■ **Prompt**:
An exact reprint of the listing is required, with no pictures included.
---- Provided data
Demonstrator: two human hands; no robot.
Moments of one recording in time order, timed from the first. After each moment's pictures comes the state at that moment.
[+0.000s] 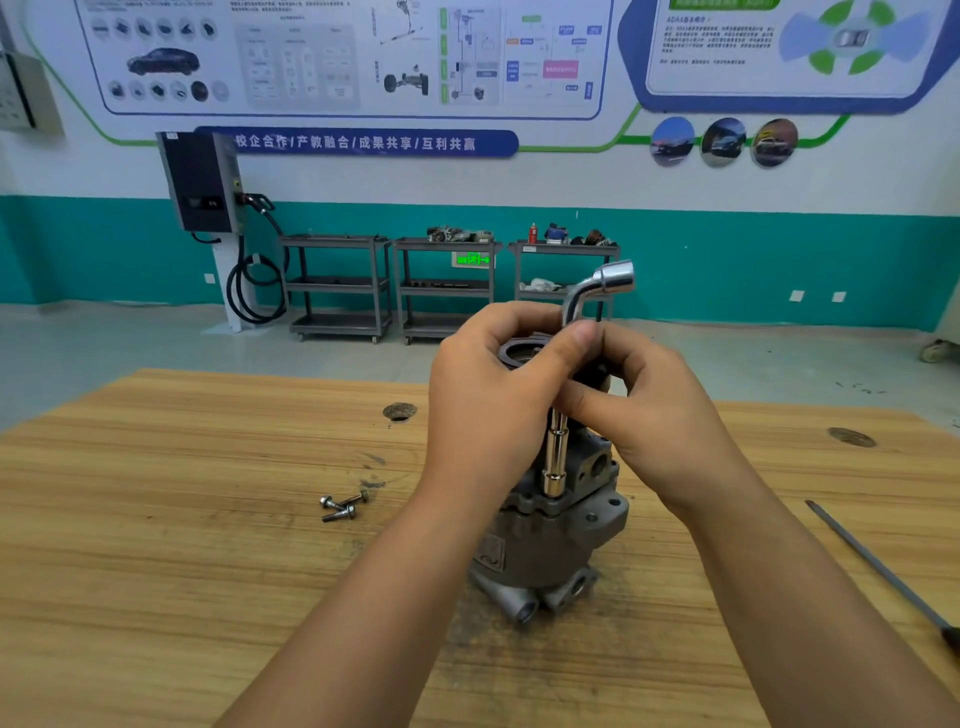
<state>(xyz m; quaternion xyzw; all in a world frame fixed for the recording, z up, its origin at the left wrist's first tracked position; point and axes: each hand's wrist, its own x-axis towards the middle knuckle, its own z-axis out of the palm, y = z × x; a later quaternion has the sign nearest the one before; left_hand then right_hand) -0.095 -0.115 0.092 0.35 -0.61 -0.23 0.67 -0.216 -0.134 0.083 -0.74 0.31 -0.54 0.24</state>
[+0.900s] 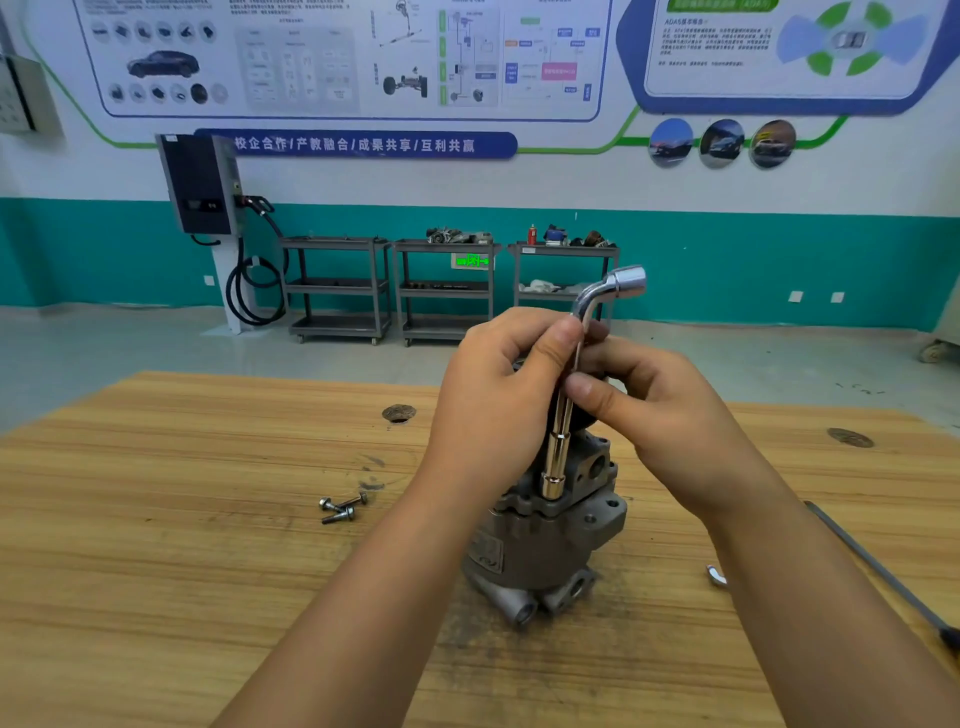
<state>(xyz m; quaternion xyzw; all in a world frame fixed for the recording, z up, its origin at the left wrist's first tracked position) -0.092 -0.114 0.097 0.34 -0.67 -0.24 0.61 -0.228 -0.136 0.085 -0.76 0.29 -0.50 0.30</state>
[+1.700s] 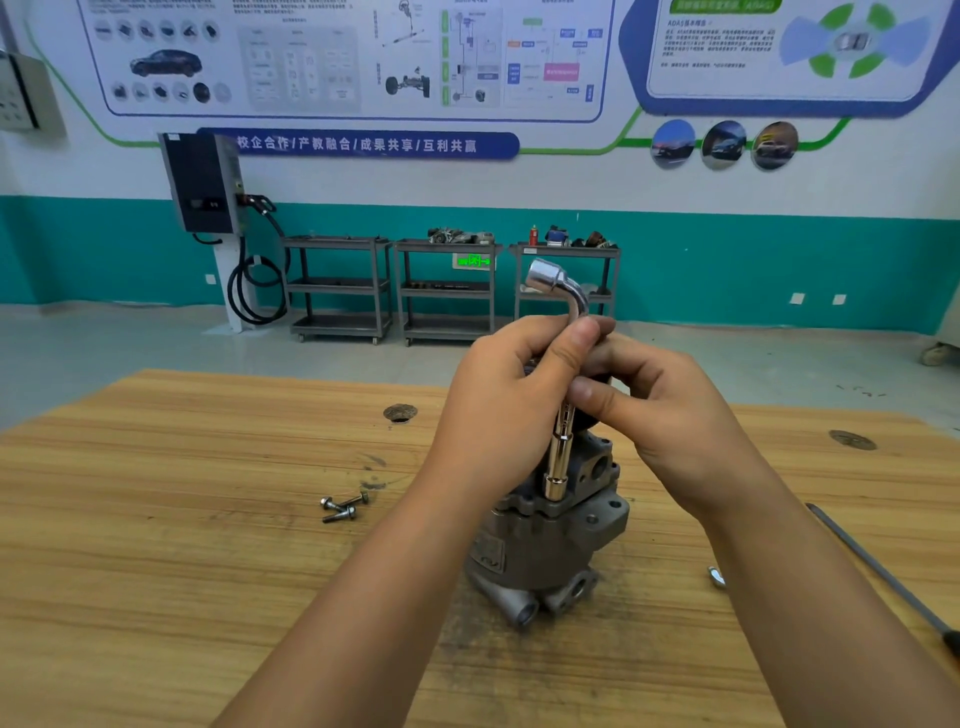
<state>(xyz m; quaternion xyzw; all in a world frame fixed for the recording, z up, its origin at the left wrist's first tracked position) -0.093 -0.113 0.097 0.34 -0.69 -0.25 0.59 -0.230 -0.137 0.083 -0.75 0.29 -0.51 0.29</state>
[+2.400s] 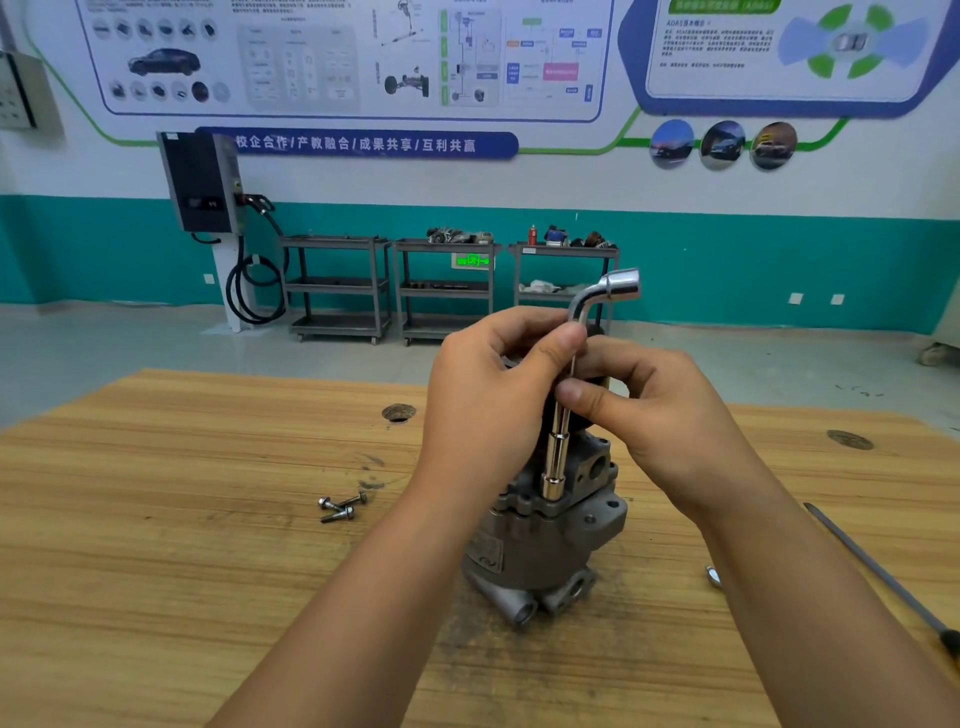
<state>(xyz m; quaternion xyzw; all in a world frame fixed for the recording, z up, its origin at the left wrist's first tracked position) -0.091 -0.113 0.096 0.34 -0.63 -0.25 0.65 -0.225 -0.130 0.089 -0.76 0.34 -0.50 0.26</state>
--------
■ **Solution to the exercise**:
Demonstrator: two human hands; no robot.
Moments of one recording in time order, timed from the first. After each moment's pictures comes the state at that moment.
[+0.000s] 
<state>(xyz m; quaternion xyzw; all in a world frame fixed for the recording, z up, its origin at the left wrist's first tracked position; point and axes: each hand's wrist, its own x-axis towards the middle knuckle, its own z-axis out of the palm, y = z × x; a later quaternion has the sign nearest the one before; left_hand then right_hand) -0.095 -0.115 0.092 0.35 -0.61 -0.23 0.67 -0.216 -0.134 0.083 -0.74 0.31 -0.54 0.24</state>
[+0.900s] 
<state>(xyz m; quaternion xyzw; all in a world frame fixed for the recording, z up, its origin at the left wrist's first tracked position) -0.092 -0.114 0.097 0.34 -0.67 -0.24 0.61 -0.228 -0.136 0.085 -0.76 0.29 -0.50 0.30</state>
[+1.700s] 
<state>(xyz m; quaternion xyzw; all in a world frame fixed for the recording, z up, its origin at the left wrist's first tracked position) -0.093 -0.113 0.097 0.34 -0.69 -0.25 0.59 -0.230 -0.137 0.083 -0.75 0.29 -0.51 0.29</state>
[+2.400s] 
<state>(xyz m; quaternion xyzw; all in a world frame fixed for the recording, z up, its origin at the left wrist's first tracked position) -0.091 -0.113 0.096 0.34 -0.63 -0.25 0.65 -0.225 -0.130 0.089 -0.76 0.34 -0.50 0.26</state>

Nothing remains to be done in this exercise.